Mormon and Indian Alliance

    Source citation
    "Mormon and Indian Alliance," Charleston (SC) Mercury, November 24, 1857, p. 2.
    Original source
    Sacramento (CA) Age
    Newspaper: Publication
    Charleston (SC) Mercury
    Newspaper: Headline
    Mormon and Indian Alliance
    Newspaper: Page(s)
    2
    Type
    Newspaper
    Date Certainty
    Exact
    Transcriber
    Michael Blake
    Transcription date
    The following text is presented here in complete form, as it originally appeared in print. Spelling and typographical errors have been preserved as in the original.
    Mormon and Indian Alliance.
    The Sacramento Age of October 16 says:
     

    "Yesterday we had an interview with a gentleman from Carson Valley, who, from, intimacy with Mormon families, has some knowledge of their future designs and plans of operation.  If his conclusions be correct, not only the settlers east of the mountains, but even the people of this State, will have reason to deprecate the exasperation of those American Bedouins.  He says that the Mormons of Carson Valley and San Bernardino have sold their cattle and property for nearly nothing and at the bidding of their chief, have repaired to Salt Lake, with the secret design of reorganizing, arming, equipping, returning, murdering, and plundering their Gentile enemies.  They declare that they will first exterminate the troops from the east, then come west, and in predatory lands, allied with Indians, they will ravage the border, rob, plunder, and murder, until they shall have replenished the Lord's treasury, and revenged insults put on his chosen people.   

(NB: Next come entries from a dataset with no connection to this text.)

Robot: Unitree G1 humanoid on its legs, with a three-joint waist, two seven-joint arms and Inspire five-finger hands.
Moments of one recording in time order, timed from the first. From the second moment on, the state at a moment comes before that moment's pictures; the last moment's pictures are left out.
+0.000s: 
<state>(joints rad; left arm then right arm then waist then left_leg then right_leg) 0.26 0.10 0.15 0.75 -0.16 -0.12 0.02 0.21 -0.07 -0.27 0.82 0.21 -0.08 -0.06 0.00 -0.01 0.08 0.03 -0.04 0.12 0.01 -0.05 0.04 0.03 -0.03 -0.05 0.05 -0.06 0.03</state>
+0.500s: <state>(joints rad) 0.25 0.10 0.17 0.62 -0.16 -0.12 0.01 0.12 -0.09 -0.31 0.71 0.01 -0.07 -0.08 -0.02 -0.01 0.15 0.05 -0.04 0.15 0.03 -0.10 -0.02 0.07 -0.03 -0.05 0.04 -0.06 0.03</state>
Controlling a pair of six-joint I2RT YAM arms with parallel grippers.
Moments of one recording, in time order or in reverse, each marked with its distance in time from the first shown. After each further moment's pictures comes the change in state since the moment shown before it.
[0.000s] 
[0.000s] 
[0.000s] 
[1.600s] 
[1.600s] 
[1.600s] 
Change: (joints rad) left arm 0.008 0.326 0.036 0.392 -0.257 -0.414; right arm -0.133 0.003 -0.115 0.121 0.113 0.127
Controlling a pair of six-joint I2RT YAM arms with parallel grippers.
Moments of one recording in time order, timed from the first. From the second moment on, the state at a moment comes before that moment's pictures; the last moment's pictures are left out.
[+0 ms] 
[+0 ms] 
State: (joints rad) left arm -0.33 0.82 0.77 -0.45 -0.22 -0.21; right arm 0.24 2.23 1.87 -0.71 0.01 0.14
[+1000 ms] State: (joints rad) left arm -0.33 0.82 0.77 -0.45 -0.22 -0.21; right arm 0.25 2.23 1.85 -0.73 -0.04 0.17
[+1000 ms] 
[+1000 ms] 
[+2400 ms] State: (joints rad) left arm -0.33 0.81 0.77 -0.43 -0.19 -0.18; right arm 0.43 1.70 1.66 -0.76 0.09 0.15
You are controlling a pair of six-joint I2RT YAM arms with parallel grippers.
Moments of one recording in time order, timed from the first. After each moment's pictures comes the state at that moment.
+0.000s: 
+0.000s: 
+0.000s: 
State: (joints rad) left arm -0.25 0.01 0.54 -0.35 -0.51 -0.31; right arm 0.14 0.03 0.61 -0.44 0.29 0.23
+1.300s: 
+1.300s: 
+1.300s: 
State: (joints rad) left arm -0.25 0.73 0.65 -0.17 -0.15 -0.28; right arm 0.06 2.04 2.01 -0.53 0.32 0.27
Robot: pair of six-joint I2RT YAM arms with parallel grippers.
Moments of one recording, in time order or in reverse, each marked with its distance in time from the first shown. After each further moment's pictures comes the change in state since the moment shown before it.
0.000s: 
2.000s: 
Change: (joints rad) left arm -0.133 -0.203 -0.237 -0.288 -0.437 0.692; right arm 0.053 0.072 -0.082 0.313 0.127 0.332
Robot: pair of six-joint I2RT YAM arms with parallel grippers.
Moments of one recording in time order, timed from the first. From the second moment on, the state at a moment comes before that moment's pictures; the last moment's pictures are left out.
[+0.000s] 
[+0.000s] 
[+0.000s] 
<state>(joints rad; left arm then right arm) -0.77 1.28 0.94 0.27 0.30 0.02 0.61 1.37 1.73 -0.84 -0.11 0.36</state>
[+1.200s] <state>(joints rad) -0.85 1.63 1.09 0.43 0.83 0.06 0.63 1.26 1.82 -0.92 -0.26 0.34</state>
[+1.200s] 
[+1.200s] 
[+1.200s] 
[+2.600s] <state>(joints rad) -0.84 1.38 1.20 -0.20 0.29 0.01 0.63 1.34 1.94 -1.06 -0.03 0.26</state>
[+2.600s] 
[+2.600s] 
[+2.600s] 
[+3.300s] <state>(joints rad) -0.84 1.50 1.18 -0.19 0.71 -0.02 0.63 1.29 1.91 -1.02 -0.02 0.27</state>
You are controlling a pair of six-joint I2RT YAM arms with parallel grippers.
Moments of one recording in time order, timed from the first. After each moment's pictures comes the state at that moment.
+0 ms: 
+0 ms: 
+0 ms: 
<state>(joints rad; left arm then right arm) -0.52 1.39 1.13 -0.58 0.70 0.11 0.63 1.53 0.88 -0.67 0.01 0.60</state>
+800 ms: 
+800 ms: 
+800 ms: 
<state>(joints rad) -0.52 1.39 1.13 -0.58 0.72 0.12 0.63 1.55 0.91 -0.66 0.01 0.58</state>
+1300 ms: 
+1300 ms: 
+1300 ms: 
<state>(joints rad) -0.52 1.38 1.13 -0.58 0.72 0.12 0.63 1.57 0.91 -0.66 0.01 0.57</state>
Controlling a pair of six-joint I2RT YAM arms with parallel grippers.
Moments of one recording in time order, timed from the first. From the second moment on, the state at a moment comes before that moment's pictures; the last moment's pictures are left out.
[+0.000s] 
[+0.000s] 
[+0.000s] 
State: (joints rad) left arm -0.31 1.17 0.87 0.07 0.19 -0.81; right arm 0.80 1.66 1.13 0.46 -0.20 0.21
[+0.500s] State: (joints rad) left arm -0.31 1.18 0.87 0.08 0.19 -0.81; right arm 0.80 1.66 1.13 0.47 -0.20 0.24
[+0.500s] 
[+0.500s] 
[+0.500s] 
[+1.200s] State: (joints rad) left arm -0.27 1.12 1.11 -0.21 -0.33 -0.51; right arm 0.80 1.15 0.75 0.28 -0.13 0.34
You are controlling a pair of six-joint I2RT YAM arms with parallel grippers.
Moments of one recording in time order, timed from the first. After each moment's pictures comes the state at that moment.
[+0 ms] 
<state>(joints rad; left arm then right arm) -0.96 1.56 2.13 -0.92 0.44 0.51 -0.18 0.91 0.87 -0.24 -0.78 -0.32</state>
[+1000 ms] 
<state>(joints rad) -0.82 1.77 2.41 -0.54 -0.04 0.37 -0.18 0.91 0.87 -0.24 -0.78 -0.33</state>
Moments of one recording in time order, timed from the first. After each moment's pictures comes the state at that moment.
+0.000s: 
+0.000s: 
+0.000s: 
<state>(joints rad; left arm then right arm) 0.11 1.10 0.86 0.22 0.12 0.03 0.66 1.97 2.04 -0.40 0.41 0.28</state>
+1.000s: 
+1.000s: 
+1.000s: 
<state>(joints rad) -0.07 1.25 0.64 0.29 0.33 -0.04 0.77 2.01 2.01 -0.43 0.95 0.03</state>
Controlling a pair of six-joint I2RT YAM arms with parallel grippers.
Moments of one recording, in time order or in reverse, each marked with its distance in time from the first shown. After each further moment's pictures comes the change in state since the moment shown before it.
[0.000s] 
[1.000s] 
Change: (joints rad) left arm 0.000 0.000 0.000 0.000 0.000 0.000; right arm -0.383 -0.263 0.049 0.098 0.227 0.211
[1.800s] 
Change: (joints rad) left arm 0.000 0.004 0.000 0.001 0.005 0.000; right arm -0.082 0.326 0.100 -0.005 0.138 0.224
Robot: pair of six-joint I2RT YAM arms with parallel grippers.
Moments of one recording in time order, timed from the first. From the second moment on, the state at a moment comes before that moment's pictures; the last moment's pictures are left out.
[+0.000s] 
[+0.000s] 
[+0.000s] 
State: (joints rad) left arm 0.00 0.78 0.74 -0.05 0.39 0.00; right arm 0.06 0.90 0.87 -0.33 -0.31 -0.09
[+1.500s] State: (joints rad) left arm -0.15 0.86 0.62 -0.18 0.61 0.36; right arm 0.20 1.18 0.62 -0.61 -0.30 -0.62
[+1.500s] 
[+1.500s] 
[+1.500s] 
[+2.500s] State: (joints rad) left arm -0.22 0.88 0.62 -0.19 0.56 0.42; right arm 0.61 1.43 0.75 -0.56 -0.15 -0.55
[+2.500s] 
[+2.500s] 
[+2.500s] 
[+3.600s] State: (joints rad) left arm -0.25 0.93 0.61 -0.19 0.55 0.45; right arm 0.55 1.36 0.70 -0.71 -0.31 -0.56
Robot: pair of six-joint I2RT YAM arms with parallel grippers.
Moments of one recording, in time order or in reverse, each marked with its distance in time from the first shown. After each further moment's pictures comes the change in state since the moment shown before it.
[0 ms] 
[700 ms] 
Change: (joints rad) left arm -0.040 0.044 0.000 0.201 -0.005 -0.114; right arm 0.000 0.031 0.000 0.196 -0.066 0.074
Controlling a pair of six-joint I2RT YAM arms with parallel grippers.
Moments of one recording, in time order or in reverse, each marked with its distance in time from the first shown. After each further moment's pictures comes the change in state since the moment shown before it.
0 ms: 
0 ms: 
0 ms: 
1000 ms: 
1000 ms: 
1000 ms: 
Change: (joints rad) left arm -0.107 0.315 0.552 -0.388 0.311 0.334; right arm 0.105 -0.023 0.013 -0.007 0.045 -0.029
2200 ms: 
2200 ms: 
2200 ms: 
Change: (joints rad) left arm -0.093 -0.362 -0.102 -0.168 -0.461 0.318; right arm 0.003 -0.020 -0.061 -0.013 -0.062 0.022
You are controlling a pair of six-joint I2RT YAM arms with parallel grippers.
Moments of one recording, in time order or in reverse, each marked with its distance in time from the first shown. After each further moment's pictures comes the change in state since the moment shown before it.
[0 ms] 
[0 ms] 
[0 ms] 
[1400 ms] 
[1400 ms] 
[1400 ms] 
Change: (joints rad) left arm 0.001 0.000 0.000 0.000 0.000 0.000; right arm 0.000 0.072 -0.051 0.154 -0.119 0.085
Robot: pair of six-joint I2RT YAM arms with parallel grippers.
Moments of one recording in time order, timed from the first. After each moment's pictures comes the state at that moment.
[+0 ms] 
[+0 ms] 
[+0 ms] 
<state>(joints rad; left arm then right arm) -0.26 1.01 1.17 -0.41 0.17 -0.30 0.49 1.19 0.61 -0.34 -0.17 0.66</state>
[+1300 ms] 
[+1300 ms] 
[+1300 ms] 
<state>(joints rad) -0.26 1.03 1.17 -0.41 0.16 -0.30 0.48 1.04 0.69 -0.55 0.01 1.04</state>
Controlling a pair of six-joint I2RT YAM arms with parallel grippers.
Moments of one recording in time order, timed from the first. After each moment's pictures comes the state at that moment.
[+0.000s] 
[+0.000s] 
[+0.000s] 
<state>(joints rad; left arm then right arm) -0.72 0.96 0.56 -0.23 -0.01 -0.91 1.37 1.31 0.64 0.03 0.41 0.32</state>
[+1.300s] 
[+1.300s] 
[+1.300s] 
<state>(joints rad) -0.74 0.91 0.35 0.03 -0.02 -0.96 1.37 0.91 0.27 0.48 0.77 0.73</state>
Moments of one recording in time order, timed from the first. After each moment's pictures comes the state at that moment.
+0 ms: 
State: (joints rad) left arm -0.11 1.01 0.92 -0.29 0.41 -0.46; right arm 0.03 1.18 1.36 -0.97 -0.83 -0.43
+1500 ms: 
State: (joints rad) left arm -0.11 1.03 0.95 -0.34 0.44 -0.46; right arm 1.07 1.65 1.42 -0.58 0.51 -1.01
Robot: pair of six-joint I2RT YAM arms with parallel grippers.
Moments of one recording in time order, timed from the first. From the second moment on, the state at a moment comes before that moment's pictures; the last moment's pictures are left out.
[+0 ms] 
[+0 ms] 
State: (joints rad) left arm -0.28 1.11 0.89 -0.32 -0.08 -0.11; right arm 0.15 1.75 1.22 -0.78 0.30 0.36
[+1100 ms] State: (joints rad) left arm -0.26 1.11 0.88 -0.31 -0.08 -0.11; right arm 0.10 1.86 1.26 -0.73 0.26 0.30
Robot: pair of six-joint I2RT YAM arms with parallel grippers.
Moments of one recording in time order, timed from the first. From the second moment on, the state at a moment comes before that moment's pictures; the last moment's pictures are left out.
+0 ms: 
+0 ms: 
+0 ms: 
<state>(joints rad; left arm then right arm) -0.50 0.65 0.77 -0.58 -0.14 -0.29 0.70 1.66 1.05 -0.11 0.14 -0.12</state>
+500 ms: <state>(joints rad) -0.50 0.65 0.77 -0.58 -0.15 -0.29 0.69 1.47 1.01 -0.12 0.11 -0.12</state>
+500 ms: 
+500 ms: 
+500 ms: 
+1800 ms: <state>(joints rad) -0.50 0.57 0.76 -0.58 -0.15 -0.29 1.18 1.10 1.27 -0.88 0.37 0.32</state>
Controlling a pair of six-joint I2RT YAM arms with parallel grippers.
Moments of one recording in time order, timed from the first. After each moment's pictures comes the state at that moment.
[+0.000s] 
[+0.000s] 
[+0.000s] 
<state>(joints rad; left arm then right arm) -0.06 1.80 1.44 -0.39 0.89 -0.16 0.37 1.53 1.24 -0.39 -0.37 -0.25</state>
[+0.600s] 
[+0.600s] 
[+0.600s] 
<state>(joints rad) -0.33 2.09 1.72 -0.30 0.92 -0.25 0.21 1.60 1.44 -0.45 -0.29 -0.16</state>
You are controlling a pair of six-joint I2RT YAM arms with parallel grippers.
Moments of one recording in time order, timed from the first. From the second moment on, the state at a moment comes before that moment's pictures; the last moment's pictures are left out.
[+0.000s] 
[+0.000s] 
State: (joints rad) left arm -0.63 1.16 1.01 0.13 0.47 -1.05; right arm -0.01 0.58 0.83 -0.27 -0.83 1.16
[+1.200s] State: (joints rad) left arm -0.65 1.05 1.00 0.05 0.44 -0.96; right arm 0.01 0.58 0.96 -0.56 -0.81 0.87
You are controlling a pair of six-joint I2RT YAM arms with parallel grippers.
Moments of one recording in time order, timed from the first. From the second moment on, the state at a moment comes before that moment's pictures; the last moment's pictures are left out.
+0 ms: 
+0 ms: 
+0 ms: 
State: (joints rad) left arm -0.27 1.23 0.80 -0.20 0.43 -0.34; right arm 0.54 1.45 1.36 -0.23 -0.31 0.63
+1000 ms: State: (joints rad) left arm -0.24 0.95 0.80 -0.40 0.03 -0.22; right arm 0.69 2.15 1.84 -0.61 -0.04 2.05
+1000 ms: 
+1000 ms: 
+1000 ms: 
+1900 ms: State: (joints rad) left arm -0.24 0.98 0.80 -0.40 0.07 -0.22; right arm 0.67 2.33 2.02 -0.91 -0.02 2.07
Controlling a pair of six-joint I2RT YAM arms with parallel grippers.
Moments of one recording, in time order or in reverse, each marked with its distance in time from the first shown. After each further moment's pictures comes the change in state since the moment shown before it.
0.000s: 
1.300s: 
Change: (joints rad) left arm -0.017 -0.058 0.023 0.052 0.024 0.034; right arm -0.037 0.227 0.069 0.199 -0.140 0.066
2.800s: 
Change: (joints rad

    "Of their ability to execute this threat we have but little doubt.  At the order of their leader and prophet, they can muster 15,000 men, armed with the most effective instruments of destruction.  They have many thousands of the finest horses, trained to camp service, they have a foundry where cannon and shells are cast; a powder mill and a factory, where revolving rifles and pistols are manufactured, equal to those made at Hartford.  They have every munitions of war, and necessary provision and means of transportation within themselves, and even the women and children are instructed in the use of arms.  Add to this their geographical position.  To reach Salt Lake from the east, it is necessary to pass through a canyon of twenty-five miles, under hills so steep and rocky that a dozen men could hurl down an avalanche of stones on an approaching caravan, and even in the event of several thousand troops reaching the valley, the besieged with their herds, would take to the mountains, and, reinforced by their savage allies, would, in turn, besiege their besiegers, and cut off supplies until the invaders had been starved out.
     
    "They have it is said 20,000 Indian allies, whom they are ready to furnish with arms and horses on an emergency.  These Indians are partially instructed in the Mormon religion - enough to make them superstitious in regard to the God of a superior race, yet modifying none of their ferocity.  With allies like these, and fighting for their homes, and, according to the belief of the ignorant, under the direct supervision of the God of battles, and from the ramparts with which nature has surrounded them, it is easy to conceive what would be the fate of a few thousand troops, who traveled a thousand miles to fight their own countrymen, brave as themselves, as well armed, better used to field life, and stimulated by their love of home and family, and assured of victory by the revelations of their prophets."